* _What you will do_
In the copy, keep every record exact and leave out all images.

* _Exercise data_
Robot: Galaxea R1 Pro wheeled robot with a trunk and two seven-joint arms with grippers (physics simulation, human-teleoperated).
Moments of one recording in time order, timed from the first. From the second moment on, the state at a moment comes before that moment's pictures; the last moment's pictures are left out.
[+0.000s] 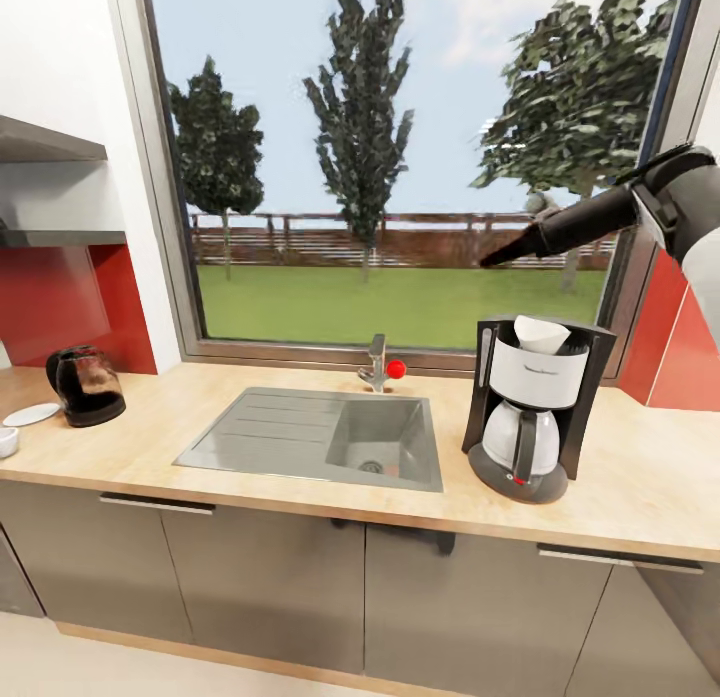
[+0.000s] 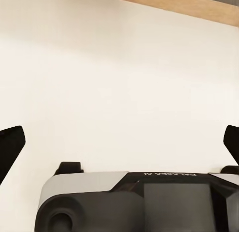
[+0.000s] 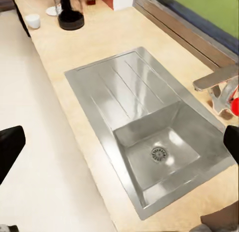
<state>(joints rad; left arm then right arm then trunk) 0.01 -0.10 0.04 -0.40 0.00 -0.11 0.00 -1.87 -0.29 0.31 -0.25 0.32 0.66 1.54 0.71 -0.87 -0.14</state>
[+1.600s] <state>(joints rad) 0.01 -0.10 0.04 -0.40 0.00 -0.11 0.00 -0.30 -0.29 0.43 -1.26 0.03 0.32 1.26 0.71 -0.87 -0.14</state>
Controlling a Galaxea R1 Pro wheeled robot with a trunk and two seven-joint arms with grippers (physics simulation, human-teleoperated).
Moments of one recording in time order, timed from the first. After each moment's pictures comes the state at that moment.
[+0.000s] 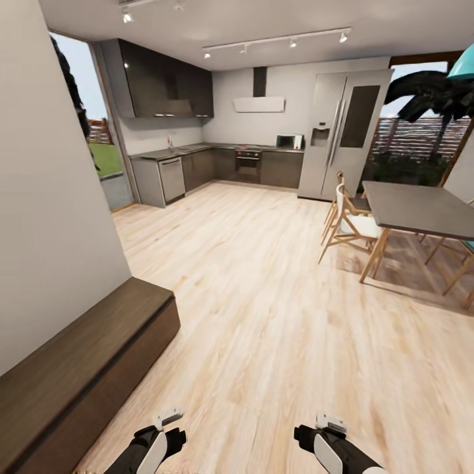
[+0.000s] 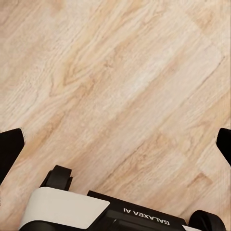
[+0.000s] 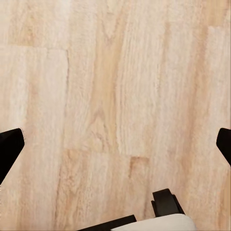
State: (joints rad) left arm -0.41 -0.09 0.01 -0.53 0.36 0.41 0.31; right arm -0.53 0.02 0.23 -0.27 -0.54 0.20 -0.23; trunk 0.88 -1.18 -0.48
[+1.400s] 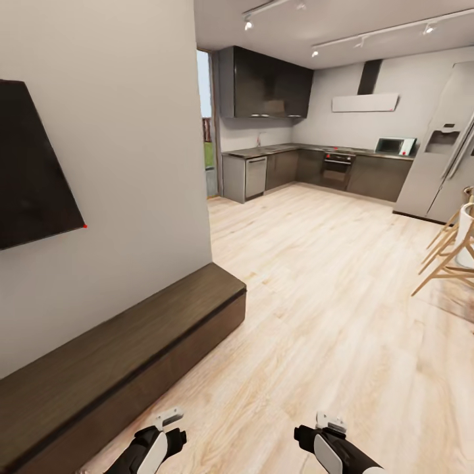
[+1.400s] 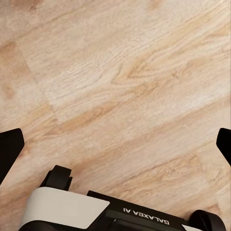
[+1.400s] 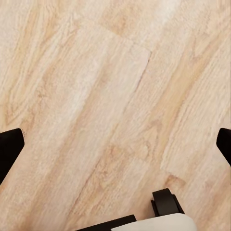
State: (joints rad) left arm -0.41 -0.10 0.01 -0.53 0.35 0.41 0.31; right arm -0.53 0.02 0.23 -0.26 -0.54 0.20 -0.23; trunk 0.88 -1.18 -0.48
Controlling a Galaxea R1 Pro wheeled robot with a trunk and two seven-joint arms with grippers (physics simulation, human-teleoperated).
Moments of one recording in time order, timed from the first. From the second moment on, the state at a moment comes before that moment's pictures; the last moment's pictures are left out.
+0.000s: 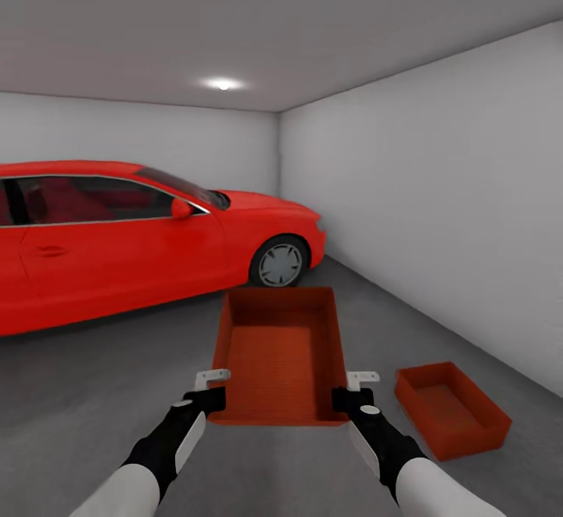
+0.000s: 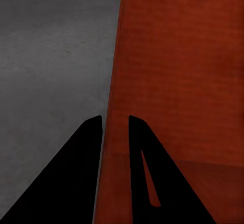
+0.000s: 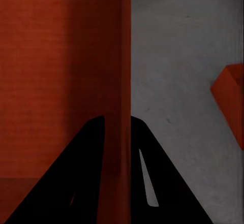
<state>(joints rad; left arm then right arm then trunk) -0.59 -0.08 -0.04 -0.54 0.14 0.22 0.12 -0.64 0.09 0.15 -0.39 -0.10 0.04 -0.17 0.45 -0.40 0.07</state>
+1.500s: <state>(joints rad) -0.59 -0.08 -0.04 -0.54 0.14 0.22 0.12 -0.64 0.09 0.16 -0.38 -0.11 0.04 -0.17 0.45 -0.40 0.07</state>
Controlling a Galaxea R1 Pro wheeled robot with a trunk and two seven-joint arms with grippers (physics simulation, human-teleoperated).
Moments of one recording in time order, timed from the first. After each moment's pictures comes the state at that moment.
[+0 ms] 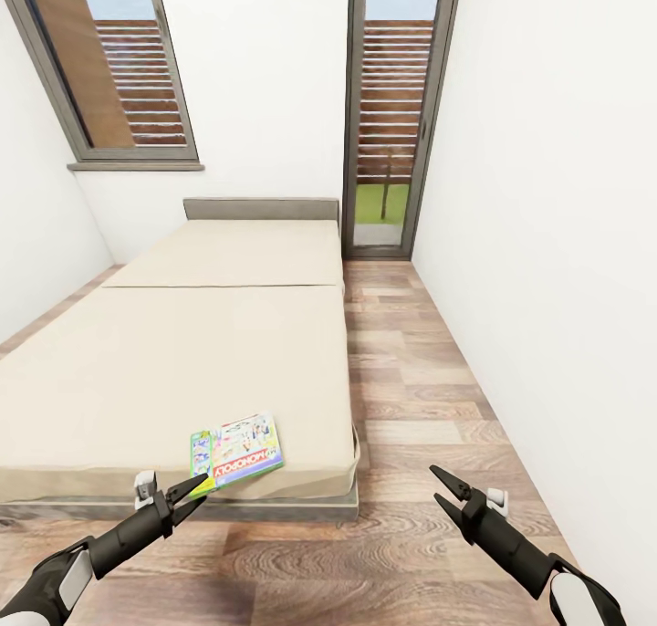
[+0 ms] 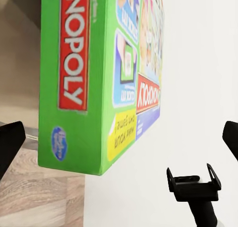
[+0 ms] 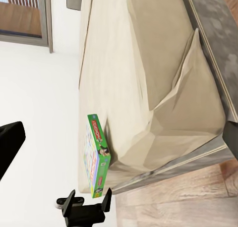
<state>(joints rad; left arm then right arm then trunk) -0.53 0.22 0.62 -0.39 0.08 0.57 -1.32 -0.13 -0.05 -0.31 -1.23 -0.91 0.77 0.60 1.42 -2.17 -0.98</state>
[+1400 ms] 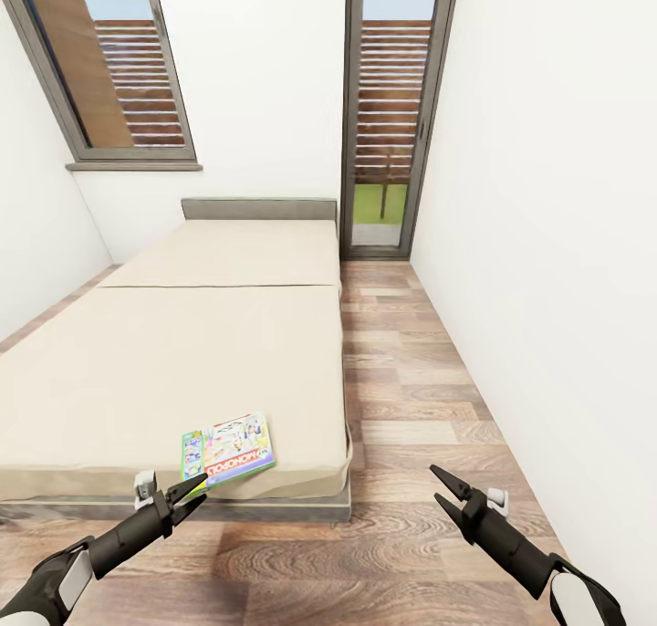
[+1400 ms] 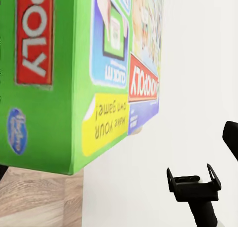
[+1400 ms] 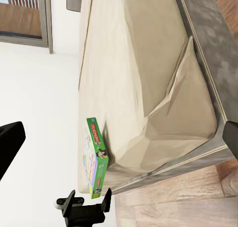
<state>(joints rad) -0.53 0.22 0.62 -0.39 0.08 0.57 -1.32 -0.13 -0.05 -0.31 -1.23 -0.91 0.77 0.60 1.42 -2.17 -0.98</state>
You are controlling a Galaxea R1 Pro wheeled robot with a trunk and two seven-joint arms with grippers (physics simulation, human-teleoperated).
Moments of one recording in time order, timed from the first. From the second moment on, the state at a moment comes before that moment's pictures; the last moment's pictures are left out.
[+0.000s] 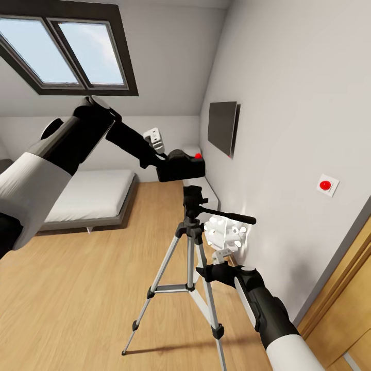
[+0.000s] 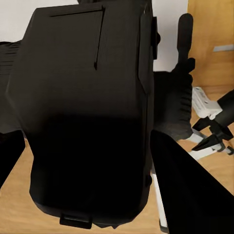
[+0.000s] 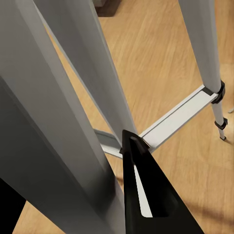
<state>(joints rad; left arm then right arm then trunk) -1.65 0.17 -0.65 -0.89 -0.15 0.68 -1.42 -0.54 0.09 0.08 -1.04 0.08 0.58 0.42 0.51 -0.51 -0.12</state>
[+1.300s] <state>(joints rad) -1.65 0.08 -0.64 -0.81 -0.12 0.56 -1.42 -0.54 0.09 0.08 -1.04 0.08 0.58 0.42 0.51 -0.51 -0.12</state>
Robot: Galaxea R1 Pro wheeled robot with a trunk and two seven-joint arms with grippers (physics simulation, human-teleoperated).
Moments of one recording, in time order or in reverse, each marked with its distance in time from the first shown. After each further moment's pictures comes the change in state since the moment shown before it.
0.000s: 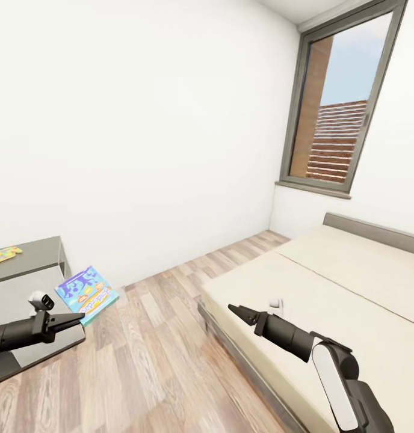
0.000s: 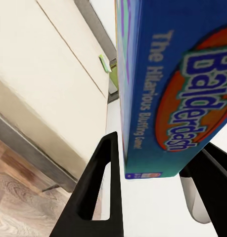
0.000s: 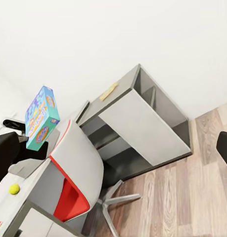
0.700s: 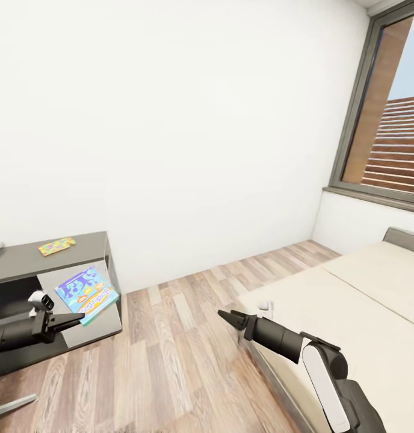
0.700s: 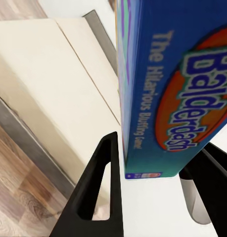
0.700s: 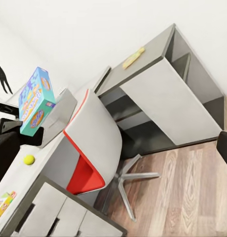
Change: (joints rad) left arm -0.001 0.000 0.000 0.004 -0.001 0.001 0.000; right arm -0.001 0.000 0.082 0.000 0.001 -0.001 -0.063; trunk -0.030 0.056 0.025
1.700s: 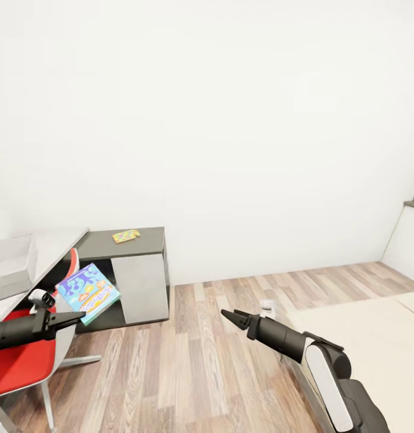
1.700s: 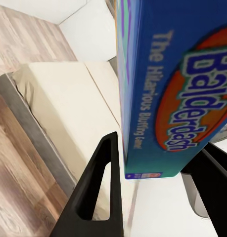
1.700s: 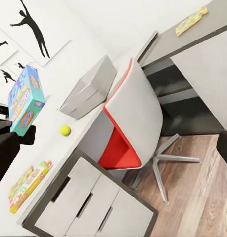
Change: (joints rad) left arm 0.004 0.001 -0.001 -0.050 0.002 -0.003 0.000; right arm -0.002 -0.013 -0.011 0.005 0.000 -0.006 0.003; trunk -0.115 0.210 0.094
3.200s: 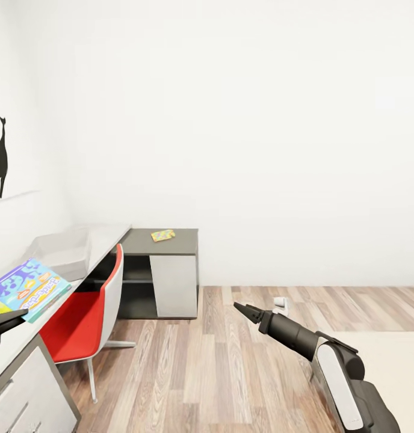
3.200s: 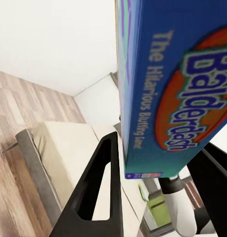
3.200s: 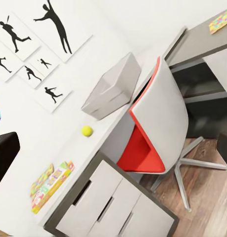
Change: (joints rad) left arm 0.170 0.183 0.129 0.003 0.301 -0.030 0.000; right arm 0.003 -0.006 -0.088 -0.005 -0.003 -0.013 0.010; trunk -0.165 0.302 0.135
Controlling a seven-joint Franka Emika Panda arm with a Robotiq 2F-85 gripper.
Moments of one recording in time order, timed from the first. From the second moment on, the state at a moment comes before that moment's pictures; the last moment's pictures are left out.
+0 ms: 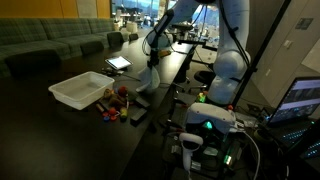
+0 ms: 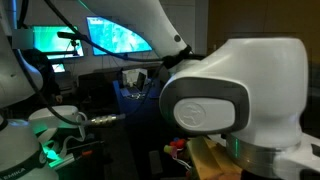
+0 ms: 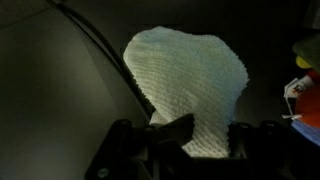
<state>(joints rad) -0.47 0.38 -0.15 -2.15 0.06 2.66 -0.32</state>
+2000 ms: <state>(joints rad) -0.28 0.29 -0.18 -2.34 -0.08 2.60 -0.24</state>
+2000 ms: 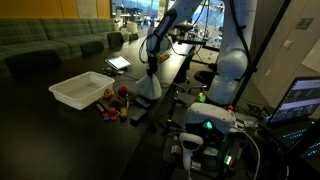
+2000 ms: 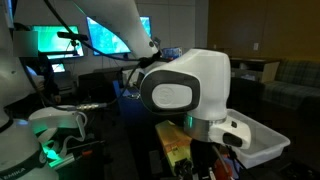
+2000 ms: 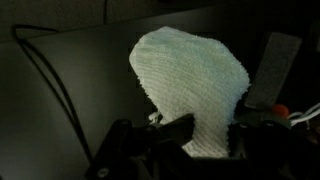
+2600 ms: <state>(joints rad) -0.28 0.54 -0.16 -2.25 -0.06 2.60 -0.23</state>
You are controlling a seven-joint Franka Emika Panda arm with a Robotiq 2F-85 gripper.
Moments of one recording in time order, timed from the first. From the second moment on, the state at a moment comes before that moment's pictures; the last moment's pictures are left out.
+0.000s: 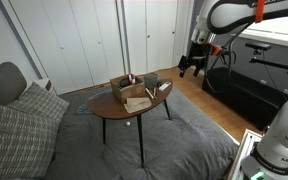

* _Task output_
Robot: Galaxea R1 Pro wheeled robot with a trunk and two seven-joint arms with grippers (physics simulation, human-teleoperated).
Moments of one recording in time order, timed from the first. From the second moment on, the state at a moment comes before that moment's pictures; the last moment's pictures are left out.
[+0.000s] 
[+0.000s] 
[+0.000s] 
<state>(joints rad; left arm then right arm then trunk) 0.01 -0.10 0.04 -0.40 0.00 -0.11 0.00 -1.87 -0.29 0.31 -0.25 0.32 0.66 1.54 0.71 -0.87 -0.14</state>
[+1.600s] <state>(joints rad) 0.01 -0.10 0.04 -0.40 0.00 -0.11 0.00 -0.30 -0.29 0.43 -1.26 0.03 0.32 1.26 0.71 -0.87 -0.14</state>
Controlling a Galaxea R1 Pro wheeled robot with a trunk and two seven-joint arms with grippers (physics simulation, human-teleoperated).
Moments of one recording in time order, timed from the first. After each moment's pictures comes the state at that moment.
[+0.000s] 
[+0.000s] 
[+0.000s] 
State: (joints rad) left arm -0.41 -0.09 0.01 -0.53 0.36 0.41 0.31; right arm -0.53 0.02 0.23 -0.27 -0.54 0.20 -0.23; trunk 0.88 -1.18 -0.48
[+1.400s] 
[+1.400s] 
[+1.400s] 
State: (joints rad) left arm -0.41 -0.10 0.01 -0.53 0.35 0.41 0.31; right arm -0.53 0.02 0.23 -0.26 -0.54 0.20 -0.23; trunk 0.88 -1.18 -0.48
Controlling a Galaxea R1 Pro wheeled robot with a trunk and two seven-joint arms with grippers (physics simulation, human-teleoperated).
Moments of one recording in time order, timed from the first. From the second moment on, the state at a moment comes before that moment's pictures; the last moment's pictures are left out.
+0.000s: 
+0.000s: 
+0.000s: 
<state>(joints rad; left arm then right arm then trunk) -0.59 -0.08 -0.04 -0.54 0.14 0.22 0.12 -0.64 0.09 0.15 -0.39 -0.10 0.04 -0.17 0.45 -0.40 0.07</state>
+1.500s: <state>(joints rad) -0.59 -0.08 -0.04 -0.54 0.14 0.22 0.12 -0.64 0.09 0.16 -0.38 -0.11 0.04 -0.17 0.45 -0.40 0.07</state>
Controlling a Galaxea R1 Pro wheeled robot with a trunk and two seven-joint arms with grippers (physics simulation, human-teleoperated).
Moments of one recording in time order, timed from the first. After each moment's pictures comes the state at that moment.
[+0 ms] 
[+0 ms] 
[+0 ms] 
<state>(joints rad; left arm then right arm then trunk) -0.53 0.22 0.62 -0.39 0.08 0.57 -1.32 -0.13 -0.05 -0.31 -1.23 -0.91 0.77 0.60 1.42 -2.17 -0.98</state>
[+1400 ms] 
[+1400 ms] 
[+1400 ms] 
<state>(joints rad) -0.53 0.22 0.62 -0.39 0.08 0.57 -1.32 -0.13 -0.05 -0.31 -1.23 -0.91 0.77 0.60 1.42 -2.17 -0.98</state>
You are controlling a Galaxea R1 Pro wheeled robot with a trunk and two seven-joint arms with grippers (physics simulation, human-teleoperated).
Moments of one recording in time order, timed from the first. From the second moment on, the state at a moment comes before that moment's pictures; the last moment's pictures are left out.
[+0.000s] 
[+0.000s] 
[+0.000s] 
<state>(joints rad; left arm then right arm then trunk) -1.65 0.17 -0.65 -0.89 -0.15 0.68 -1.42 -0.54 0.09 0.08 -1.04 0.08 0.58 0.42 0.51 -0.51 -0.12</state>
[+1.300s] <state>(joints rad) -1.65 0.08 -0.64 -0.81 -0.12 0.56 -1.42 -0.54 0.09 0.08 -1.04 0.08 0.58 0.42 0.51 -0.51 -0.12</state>
Robot: Galaxea R1 Pro wheeled robot with a trunk and two seven-joint arms with grippers (physics simulation, human-teleoperated).
Moments of one recording, in time order or in reverse, each marked with its distance in time from the first shown. After each further moment's pictures comes the change in state since the moment shown before it.
0.000s: 
0.000s: 
0.000s: 
0.700s: 
0.700s: 
0.700s: 
Change: (joints rad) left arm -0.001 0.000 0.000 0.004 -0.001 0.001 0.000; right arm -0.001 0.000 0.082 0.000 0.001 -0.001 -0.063; trunk -0.030 0.056 0.025
1.700s: 
1.700s: 
1.700s: 
Change: (joints rad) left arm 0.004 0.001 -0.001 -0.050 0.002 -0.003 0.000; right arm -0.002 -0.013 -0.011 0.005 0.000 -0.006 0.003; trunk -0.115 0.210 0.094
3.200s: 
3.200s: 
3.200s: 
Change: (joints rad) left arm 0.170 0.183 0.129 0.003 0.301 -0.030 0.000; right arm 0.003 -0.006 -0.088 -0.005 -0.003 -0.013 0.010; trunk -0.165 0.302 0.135
Controlling a seven-joint Franka Emika Panda arm with a Robotiq 2F-85 gripper.
Moments of one recording in time order, timed from the first. From the second moment on, the state at a moment comes before that moment's pictures; the last moment's pictures are left out.
+0 ms: 
+0 ms: 
+0 ms: 
<state>(joints rad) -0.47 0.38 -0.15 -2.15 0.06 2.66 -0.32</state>
+2000 ms: <state>(joints rad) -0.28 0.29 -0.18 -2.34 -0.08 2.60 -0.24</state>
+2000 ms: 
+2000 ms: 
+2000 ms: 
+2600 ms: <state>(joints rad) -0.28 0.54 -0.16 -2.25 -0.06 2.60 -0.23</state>
You are controlling a seven-joint Franka Emika Panda arm with a Robotiq 2F-85 gripper.
Moments of one recording in time order, timed from the first. From the second moment on, the state at a moment comes before that moment's pictures; the last moment's pictures are left out.
+0.000s: 

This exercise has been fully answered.